- EXERCISE REQUIREMENTS
Only the lines from the top of the data through the one with "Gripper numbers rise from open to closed" are to be written out, each exactly as it stands.

- RECORDED INFORMATION
※
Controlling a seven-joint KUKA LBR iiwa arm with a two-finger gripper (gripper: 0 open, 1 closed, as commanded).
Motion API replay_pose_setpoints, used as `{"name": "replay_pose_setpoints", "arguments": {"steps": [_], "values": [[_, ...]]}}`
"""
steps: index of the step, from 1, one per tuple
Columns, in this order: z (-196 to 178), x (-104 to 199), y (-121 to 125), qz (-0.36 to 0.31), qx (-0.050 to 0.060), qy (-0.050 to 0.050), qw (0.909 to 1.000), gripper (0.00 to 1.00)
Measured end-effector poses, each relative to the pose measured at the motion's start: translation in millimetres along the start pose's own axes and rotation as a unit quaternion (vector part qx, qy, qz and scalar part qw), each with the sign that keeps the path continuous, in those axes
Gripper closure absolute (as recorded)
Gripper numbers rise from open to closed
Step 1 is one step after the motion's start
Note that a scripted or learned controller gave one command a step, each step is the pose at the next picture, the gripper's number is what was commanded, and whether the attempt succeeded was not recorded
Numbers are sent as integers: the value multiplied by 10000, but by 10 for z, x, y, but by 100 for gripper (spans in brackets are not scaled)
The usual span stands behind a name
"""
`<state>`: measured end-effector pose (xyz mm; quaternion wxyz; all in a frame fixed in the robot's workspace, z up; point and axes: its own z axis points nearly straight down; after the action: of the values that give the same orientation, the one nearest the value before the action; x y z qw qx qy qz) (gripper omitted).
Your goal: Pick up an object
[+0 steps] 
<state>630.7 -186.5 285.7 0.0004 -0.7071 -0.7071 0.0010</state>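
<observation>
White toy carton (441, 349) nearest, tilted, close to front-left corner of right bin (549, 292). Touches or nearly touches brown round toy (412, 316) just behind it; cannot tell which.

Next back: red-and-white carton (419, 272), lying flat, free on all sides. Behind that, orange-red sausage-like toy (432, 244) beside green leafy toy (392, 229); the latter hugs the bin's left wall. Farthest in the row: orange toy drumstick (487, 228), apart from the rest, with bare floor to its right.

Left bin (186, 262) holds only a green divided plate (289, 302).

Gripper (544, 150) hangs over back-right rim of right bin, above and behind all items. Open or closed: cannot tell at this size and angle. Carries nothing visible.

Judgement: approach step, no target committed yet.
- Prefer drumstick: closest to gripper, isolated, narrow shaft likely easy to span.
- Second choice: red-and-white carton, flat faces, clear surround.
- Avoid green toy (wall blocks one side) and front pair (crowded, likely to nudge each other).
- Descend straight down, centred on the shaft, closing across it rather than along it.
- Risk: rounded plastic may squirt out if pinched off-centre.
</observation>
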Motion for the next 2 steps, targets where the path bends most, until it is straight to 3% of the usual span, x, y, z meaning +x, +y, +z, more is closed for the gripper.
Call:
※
- WRITTEN RESPONSE
Controlling a seven-joint KUKA LBR iiwa arm with a two-finger gripper (gripper: 0 open, 1 closed, as commanded).
Motion API replay_pose_setpoints, used as `{"name": "replay_pose_setpoints", "arguments": {"steps": [_], "values": [[_, ...]]}}`
"""
steps: index of the step, from 1, one per tuple
Columns, in this order: z (-196 to 178), x (-104 to 199), y (-121 to 125), qz (-0.36 to 0.31), qx (-0.050 to 0.060), qy (-0.050 to 0.050), qw (0.909 to 1.000), gripper (0.00 to 1.00)
Measured end-effector poses, each relative to the pose measured at the motion's start: translation in millimetres along the start pose's own axes and rotation as a unit quaternion (vector part qx, qy, qz and scalar part qw), each with the sign that keeps the path continuous, in those axes
Gripper closure absolute (as recorded)
Gripper numbers rise from open to closed

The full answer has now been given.